WORK TO BE COMPLETED ::
Restate all of the following data exactly, keeping any images out of the copy.

Saved data entries ::
* * * * * * * * *
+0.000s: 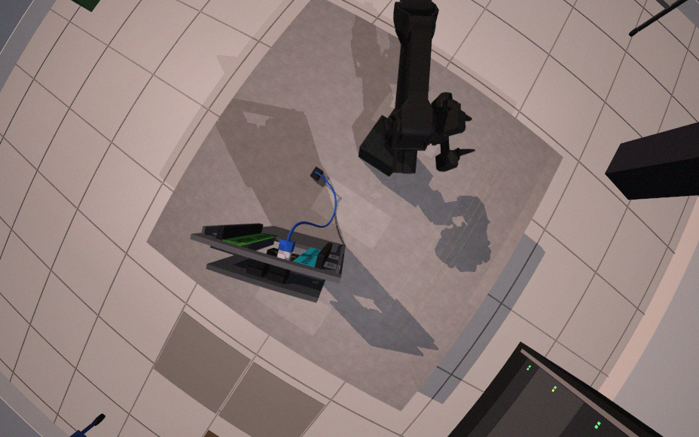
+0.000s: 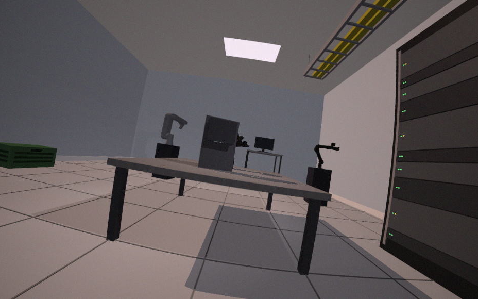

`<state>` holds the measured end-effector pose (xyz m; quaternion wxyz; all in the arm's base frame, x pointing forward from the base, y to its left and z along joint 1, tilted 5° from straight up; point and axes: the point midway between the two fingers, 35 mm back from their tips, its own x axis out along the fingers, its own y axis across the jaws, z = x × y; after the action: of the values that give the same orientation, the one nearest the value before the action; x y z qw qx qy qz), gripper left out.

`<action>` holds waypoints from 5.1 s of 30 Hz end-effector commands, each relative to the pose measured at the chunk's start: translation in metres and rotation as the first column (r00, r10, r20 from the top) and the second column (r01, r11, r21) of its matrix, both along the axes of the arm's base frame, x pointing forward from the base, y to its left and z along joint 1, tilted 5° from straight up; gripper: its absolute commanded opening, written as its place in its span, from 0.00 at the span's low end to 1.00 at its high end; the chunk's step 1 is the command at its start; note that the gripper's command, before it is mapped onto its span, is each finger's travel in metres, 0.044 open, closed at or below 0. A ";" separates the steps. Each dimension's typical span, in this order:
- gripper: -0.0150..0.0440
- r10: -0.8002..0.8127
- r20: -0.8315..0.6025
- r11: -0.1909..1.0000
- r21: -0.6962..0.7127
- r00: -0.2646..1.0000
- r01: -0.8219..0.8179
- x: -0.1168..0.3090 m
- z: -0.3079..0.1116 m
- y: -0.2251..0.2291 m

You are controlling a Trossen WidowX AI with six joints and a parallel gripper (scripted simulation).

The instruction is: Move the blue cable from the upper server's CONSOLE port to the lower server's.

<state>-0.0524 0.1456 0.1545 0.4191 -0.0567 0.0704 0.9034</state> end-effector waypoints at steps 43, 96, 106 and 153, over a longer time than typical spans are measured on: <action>0.66 -0.069 0.786 0.330 0.599 -0.614 0.730 0.349 0.095 -0.192; 0.66 -0.072 0.780 0.327 0.607 -0.621 0.724 0.459 0.091 -0.146; 0.60 -0.071 0.786 0.331 0.599 -0.614 0.729 0.458 0.087 -0.146; 0.25 -0.072 0.781 0.327 0.607 -0.621 0.725 0.454 0.089 -0.148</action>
<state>0.4041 -0.0009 0.2439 0.6760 -0.7335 -0.0444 0.0552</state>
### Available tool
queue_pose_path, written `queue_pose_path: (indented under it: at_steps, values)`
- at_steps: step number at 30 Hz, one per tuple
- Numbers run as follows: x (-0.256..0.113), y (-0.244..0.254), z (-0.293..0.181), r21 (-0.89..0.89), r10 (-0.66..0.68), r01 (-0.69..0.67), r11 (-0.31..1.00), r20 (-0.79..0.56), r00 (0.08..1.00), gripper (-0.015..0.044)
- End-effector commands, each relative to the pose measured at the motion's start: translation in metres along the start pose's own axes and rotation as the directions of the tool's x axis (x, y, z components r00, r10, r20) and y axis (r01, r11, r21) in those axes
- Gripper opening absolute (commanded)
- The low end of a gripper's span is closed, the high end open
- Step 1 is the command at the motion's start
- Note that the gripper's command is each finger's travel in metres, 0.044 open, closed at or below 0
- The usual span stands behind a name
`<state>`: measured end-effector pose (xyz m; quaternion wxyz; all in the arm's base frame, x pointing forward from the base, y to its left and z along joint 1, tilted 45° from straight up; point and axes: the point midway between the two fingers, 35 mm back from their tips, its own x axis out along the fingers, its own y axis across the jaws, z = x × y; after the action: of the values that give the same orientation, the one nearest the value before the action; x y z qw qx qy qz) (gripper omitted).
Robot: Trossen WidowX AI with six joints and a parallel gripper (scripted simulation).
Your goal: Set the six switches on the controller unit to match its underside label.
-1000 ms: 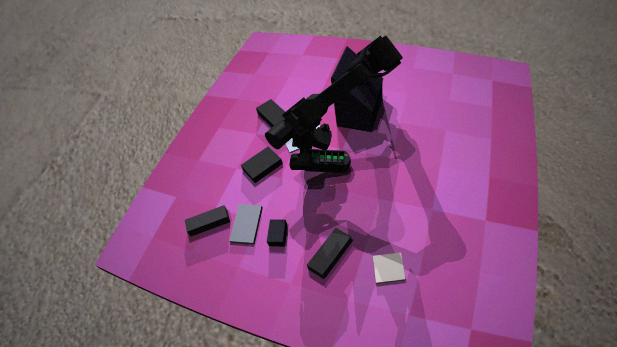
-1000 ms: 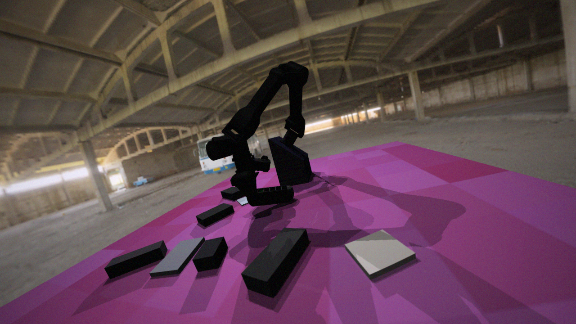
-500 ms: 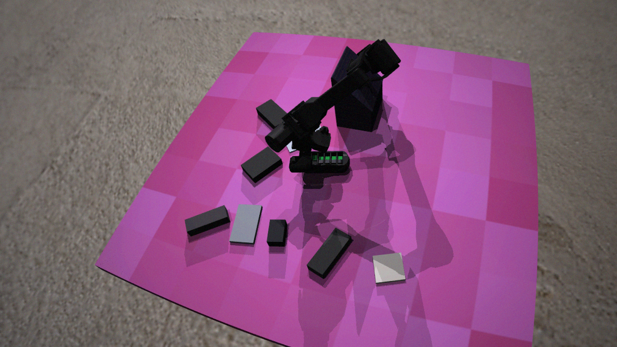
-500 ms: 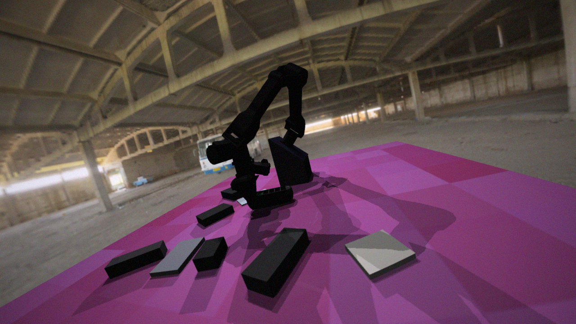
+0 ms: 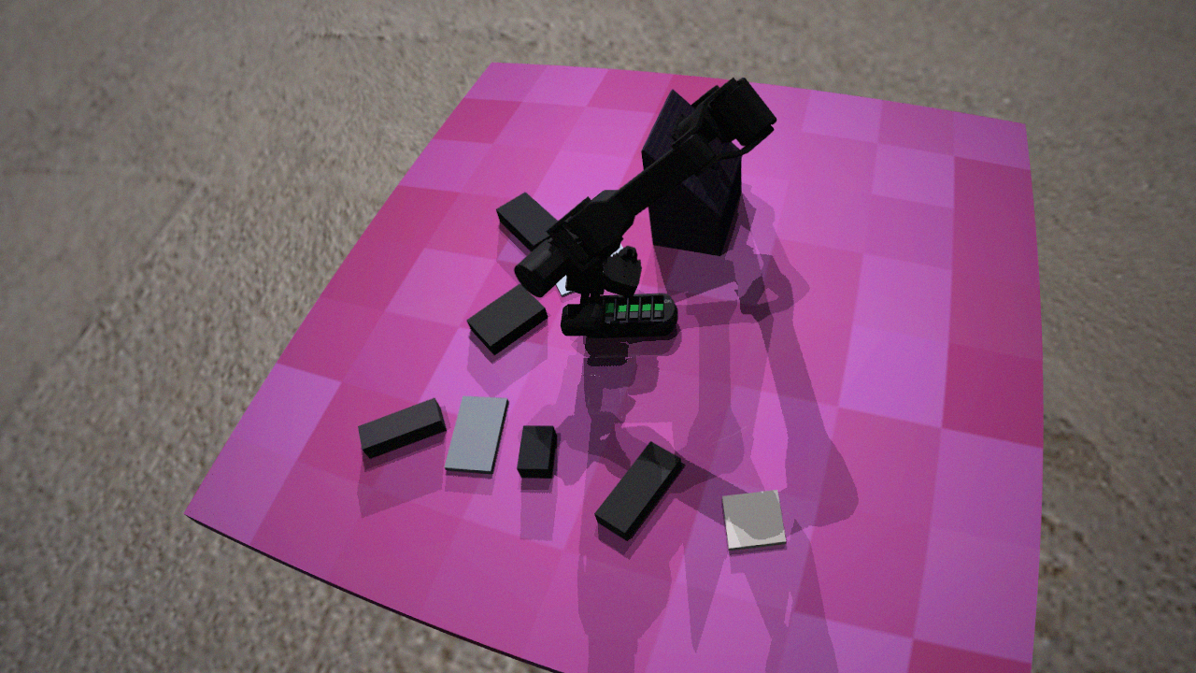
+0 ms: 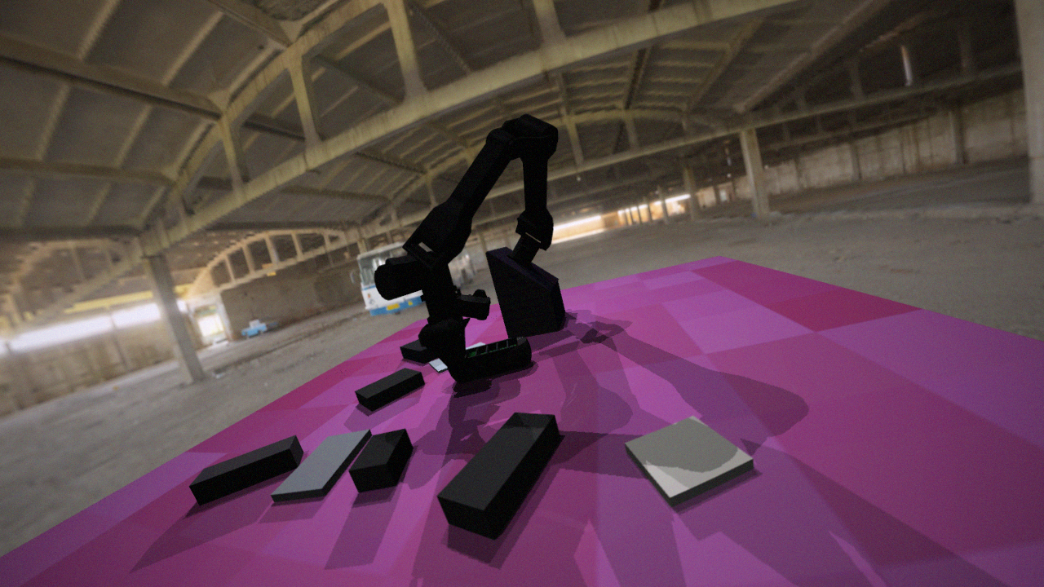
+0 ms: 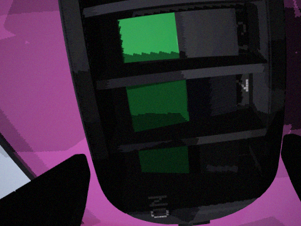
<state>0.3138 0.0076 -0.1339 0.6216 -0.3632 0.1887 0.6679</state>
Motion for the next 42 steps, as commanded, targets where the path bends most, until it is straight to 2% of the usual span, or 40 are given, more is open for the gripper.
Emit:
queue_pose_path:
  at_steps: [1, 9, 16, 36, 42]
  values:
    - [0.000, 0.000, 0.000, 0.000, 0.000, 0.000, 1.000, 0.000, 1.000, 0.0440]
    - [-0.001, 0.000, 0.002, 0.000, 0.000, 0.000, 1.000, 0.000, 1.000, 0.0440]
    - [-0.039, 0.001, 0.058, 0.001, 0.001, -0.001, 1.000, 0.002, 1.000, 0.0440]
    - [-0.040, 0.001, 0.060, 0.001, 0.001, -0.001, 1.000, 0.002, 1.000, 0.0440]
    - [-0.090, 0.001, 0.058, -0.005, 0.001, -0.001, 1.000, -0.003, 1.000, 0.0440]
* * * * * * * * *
RESPONSE AREA ::
+0.000s: 
+0.000s: 

`<state>` holds the measured end-effector pose (xyz m; quaternion wxyz; all in the arm's base frame, x pointing forward from the base, y to its left and z along joint 1, tilted 5° from straight up; point and axes: the point midway between the two fingers, 35 mm back from their tips, its own x axis out along the fingers, its own y axis across the jaws, z = x × y; after the action: of the values that give the same orientation, the one nearest the value before the action; x y z qw qx qy qz), gripper left out.

`<action>` holds waypoints from 5.1 s of 30 Hz end-effector commands, each relative to the pose measured at the chunk's start: translation in metres and rotation as the first column (r00, r10, r20 from the top) and the second column (r01, r11, r21) of its matrix, both along the axes of the arm's base frame, x pointing forward from the base, y to its left and z along joint 1, tilted 5° from straight up; gripper: its absolute commanded opening, written as its place in its span, from 0.00 at the span's low end to 1.00 at its high end; the chunk's step 1 is the command at its start; note that the gripper's command, before it is mapped onto its span, is each finger's travel in metres, 0.044 open, closed at or below 0. A ";" separates the steps. Each dimension's typical span, in this order:
- gripper: -0.0150..0.0440
- r10: -0.8002..0.8127
- r20: -0.8315..0.6025
- r11: -0.1909..1.0000
- r21: -0.6962..0.7127
- r00: -0.2646..1.0000
- r01: -0.8219..0.8179
- x: -0.1168..0.3090 m
- z: -0.3079..0.1116 m
- y: -0.2251..0.2291 m

You are controlling a Trossen WidowX AI with six joints and a parallel gripper (scripted simulation).

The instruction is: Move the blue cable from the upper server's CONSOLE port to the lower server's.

<state>-0.0524 0.1456 0.1545 0.4191 -0.0567 0.0704 0.9034</state> end-effector waypoints at steps 43, 96, 106 and 153, over a longer time than typical spans are measured on: <action>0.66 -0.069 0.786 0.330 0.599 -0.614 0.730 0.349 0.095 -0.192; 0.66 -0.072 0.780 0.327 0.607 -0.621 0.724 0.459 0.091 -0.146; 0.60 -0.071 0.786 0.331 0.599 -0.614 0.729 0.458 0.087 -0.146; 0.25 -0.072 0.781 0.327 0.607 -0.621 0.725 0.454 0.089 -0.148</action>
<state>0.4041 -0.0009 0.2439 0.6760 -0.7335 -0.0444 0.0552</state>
### Available tool
queue_pose_path, written `queue_pose_path: (indented under it: at_steps, values)`
- at_steps: step number at 30 Hz, one per tuple
- Numbers run as follows: x (-0.256..0.113), y (-0.244..0.254), z (-0.293..0.181), r21 (-0.89..0.89), r10 (-0.66..0.68), r01 (-0.69..0.67), r11 (-0.31..1.00), r20 (-0.79..0.56), r00 (0.08..1.00), gripper (-0.015..0.044)
- End-effector commands, each relative to the pose measured at the motion's start: translation in metres along the start pose's own axes and rotation as the directions of the tool's x axis (x, y, z components r00, r10, r20) and y axis (r01, r11, r21) in those axes
- Gripper opening absolute (commanded)
- The low end of a gripper's span is closed, the high end open
- Step 1 is the command at the motion's start
- Note that the gripper's command is each finger's travel in metres, 0.044 open, closed at or below 0
- The usual span stands behind a name
`<state>`: measured end-effector pose (xyz m; quaternion wxyz; all in the arm's base frame, x pointing forward from the base, y to its left and z along joint 1, tilted 45° from straight up; point and axes: the point midway between the two fingers, 35 mm back from their tips, its own x axis out along the fingers, its own y axis across the jaws, z = x × y; after the action: of the values that give the same orientation, the one nearest the value before the action; x y z qw qx qy qz) (gripper omitted).
Robot: Trossen WidowX AI with six joints and a parallel gripper (scripted simulation).
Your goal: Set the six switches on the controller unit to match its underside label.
-1000 ms: 
-1000 ms: 
-500 ms: 
-500 ms: 
+0 ms: 
+0 ms: 
+0 ms: 
<state>0.3138 0.0076 -0.1339 0.6216 -0.3632 0.1887 0.6679</state>
Motion for the next 42 steps, as commanded, targets where the path bends most, until it is straight to 2% of the usual span, or 40 are given, more is open for the gripper.
Emit:
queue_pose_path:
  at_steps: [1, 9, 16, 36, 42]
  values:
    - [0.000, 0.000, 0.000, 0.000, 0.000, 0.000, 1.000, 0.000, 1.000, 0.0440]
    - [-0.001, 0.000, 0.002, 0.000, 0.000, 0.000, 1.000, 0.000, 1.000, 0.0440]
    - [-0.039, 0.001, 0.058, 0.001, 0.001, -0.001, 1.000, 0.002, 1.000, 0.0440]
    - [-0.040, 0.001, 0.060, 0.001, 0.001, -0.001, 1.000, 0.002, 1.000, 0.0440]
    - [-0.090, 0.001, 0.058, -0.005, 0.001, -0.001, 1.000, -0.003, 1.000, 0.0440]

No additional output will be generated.